For the given pair of events A and B, complete parts (a) and (b) below.
A: When a page is randomly selected and ripped from a 2121-page document and destroyed, it is page 1515.
B: When a different page is randomly selected and ripped from the document, it is page 1010.
a. Determine whether events A and B are independent or dependent. (If two events are technically dependent but can be treated as if they are independent according to the 5% guideline, consider them to be independent.)
b. Find P(A and B), the probability that events A and B both occur.
The probability that events A and B both occur is:
21, 15, 10, 5%
a. To determine if events A and B are independent or dependent, we need to compare the probabilities of each event occurring individually to the probability of both events occurring together.
If events A and B are independent, the probability of both events occurring together (P(A and B)) would be equal to the product of their individual probabilities (P(A) * P(B)).
If events A and B are dependent, the probability of both events occurring together (P(A and B)) would be different from the product of their individual probabilities (P(A) * P(B)).
To find out if events A and B are independent, we need more information about the document and how the pages are ripped.
b. The probability that events A and B both occur (P(A and B)) will be determined by multiplying the probabilities of each event occurring individually, assuming they are independent. However, since we don't have the probabilities for events A and B, we cannot calculate P(A and B) at this time.
To determine whether events A and B are independent or dependent, we need to compare the probability of event A occurring with the probability of event B occurring.
a. Independence: Two events A and B are said to be independent if the occurrence of one event does not affect the probability of the other event occurring. In other words, if the probability of A occurring remains the same whether or not B has already occurred, then events A and B are independent.
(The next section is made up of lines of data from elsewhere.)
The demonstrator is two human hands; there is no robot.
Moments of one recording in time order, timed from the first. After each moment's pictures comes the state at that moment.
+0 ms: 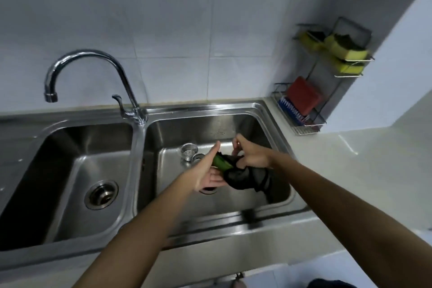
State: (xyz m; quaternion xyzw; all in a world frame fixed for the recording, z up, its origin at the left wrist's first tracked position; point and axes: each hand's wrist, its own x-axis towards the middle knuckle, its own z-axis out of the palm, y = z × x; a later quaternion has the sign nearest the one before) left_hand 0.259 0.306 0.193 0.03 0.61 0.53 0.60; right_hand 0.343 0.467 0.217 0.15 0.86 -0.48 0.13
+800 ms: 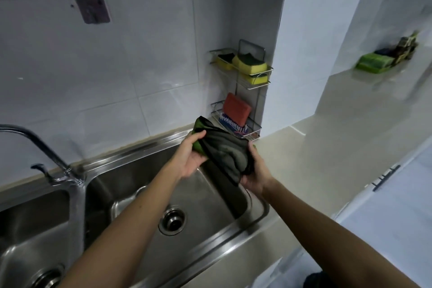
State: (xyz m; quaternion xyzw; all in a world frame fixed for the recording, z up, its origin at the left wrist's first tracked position) left_hand 0.291 0.432 0.283 0.11 0.44 0.70 0.55; right_hand 0.449 0.525 0.213 0.28 0.29 -0.89 -0.23
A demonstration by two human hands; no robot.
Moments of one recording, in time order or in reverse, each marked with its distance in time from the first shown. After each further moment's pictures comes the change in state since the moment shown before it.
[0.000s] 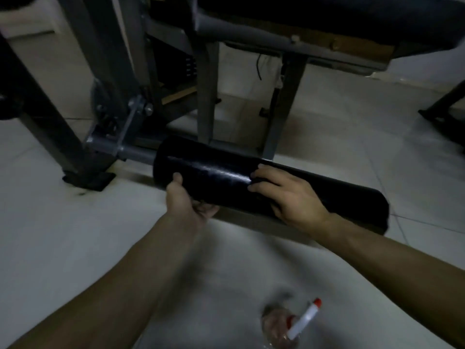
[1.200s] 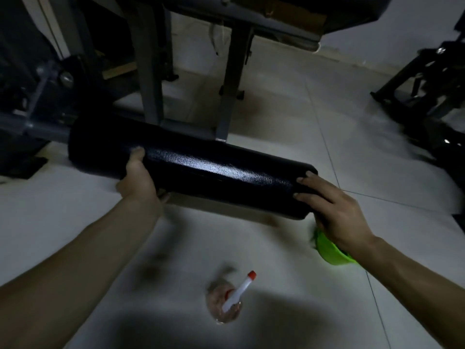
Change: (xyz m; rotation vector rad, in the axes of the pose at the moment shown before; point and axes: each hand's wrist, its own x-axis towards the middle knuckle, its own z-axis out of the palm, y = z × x) left_hand -0.011 -0.059 0.044 0.256 0.348 0.255; right_hand -0.190 0.071 -0.100 -0.137 -0.057 0.257
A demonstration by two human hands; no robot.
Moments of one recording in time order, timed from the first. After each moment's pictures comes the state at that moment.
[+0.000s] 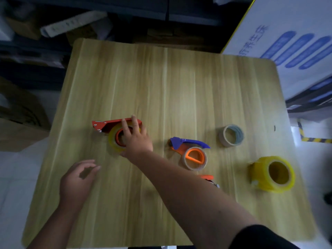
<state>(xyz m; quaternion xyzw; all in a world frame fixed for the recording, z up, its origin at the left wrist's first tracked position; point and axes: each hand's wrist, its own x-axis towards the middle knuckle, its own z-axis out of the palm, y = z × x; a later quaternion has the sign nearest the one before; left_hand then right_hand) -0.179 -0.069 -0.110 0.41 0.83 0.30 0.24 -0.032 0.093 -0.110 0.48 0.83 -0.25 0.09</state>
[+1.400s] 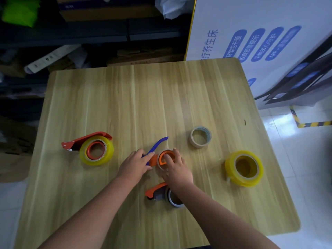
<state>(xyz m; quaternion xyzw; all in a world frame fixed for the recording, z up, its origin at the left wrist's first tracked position) 0.030 0.069 -0.093 0.73 0.64 -0.09 0.21 0.206 0.061 -0.094 0.62 0.72 -0.31 0.05</state>
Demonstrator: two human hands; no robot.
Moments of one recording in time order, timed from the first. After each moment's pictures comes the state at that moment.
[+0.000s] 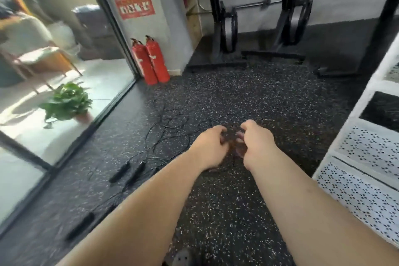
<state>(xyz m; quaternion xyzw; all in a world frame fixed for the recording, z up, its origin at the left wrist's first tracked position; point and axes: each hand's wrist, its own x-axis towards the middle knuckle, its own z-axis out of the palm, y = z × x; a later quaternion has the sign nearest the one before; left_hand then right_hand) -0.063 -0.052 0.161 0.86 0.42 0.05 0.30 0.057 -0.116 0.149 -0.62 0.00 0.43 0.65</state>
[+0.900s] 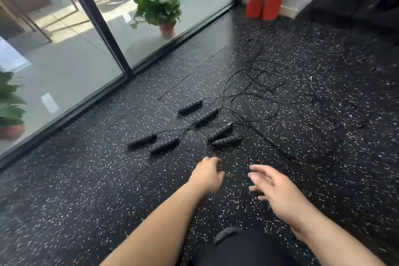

To determine independence, we need to find the probability of event A occurring (P(A)) and the probability of event B occurring (P(B)). If the probability of A occurring is not influenced by the occurrence of B and vice versa, we can treat them as independent events.
b. To find the probability that events A and B both occur (P(A and B)), we multiply the probabilities of both events.
P(A and B) = P(A) * P(B)
Let's calculate the probabilities:
Given:
Total number of pages in the document (n) = 2121
Page selected in event A (page A) = 1515
Page selected in event B (page B) = 1010
a. To determine if events A and B are independent or dependent, we need to compare their probabilities.
P(A) = 1/n (Since there is only one page 1515 out of 2121 pages to be selected at random)
P(A) = 1/2121
P(B) = 1/n (Since there is only one page 1010 out of 2121 pages to be selected at random)
P(B) = 1/2121
If P(A) = P(B), then we can treat them as independent events.
b. To find P(A and B), we multiply P(A) and P(B).
P(A and B) = P(A) * P(B)
P(A and B) = (1/2121) * (1/2121)
P(A and B) = 1/4490441
Therefore, the probability that events A and B both occur is 1/4490441.